“Dear Frenchmen, buy first! »

By Jérôme Faul – Président du Directoire d’Innovacom

Large French companies are not buying up enough startups. They could contribute to the virtuous circle that is being created in our country by becoming the main beneficiaries of innovations that entrepreneurs bring to the market.

Breakthrough innovations are the prerogative of startups

“Somebody, somewhere, is developing a product that makes yours obsolete. “wrote Georges Doriot, the Frenchman who invented innovation capital in the United States in the 1950s. This is even more true today: Moore’s law, globalization, the Internet are obligatory.

In fact, almost all major innovations, i.e. those that radically change the way we live or work, are currently the work of startups. These young companies can focus on the products or services they develop without fear of cannibalizing an existing product or service, with teams whose interests are perfectly aligned, according to agile processes. Above all, they address markets that are initially niches that large companies do not even see.

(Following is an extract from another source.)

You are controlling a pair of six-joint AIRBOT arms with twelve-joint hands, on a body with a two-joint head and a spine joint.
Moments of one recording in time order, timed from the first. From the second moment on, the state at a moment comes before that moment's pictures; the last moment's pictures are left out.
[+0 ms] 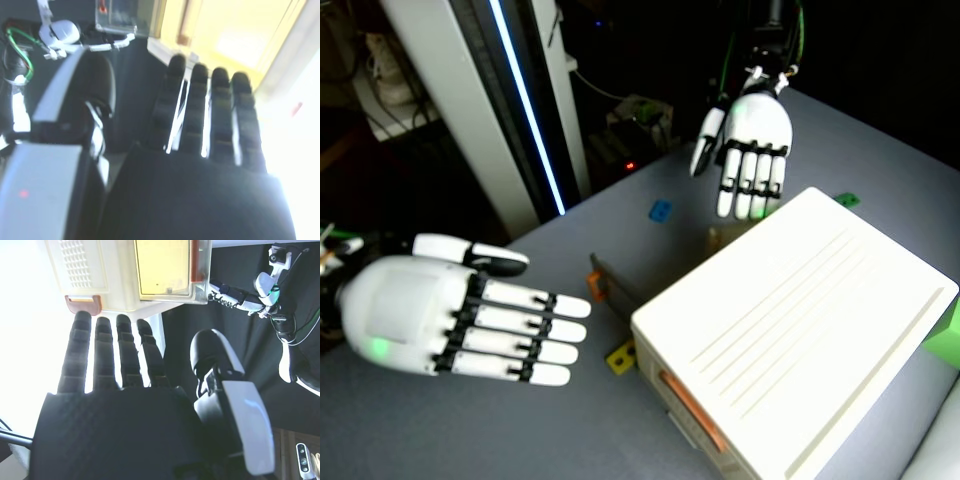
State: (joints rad) left arm 0.79 -0.94 1.01 0.23 -0.88 0.72; right arm -1.21 -0.79 1.13 -0.05 1.26 -0.38
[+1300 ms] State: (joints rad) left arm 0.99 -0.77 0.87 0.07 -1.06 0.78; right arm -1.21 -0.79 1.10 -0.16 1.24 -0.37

The financial resources they need do not come from past profits or self-financing capacity, but are increasingly available from innovation capital funds. What has been true in the United States for decades is increasingly true in France: entrepreneurs have the means to achieve their ambitions. They can take technical innovations out of their laboratories and make the marketing innovations they have come up with a reality.

A real enthusiasm exists in our country: an engineering culture, a generalized awareness, a desire to undertake, public aid, private capital inflows. Many projects are logically being created, but they lack an essential element: the medium/long term perspective. The startups thus created will only be marginally listed on the stock exchange, and will have difficulty finding funds capable of supporting them at the rate at which American or Chinese funds support their own startups.

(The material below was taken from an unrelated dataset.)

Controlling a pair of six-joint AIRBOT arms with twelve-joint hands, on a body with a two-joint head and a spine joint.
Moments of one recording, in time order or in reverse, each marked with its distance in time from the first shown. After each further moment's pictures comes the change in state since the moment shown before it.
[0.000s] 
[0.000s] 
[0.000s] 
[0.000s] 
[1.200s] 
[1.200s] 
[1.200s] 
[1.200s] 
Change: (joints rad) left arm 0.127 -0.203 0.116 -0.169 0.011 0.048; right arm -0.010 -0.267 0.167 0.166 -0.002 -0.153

They are therefore doomed to failure if they do not have the opportunity to support larger companies which, by integrating them, will be able to continue to expand their offers and further accelerate their developments. Less than a quarter of French startups are bought by a corporate company, which is too little. In half of the cases, this one is French, it is also too little.

French companies work with startups

Indeed, French companies could benefit more from the innovative products or services developed by start-ups as well as the markets they have conquered. They have all become more or less aware of the issues and are developing different types of relationships. Many have partnership programs, some have set up investment funds, most have business relationships with startups.

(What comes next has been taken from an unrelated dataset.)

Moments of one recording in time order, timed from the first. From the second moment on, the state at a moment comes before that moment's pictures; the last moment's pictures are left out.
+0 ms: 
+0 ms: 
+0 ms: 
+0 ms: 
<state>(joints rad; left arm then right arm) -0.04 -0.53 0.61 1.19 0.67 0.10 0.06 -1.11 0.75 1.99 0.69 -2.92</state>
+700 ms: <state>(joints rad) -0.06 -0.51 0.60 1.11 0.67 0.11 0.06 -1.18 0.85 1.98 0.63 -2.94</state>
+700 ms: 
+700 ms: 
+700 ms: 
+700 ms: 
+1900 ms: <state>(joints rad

The relationships thus created are obviously essential for a well-established company to be able to project itself into the future. Knowing its current position and its own development capacities, it can understand precisely what its future competitors will be able to do. If it wants to go fast and stay ahead of them, it must go further and seriously consider acquisitions of young innovative companies.

French companies must buy out startups

Three types of actors play a role in the acquisition process of a startup by a large company.

First of all, there are the startups themselves. French entrepreneurs are in an environment that is not very favourable to their exit with generally few cash-outs and a tax system that has not always been clear. A certain risk aversion and a desire to maintain control over their company during development phases often prevent them from seeking the best possible growth – synonymous with dilution. A lack of geographical mobility, a lack of international knowledge and an intrinsic difficulty in addressing the most promising markets (America, Asia) also hinder their deployment. French entrepreneurs may also be less close to the established industrial fabric than Germans, for example. Unconsciously, their founders make their startups unattractive to an acquirer.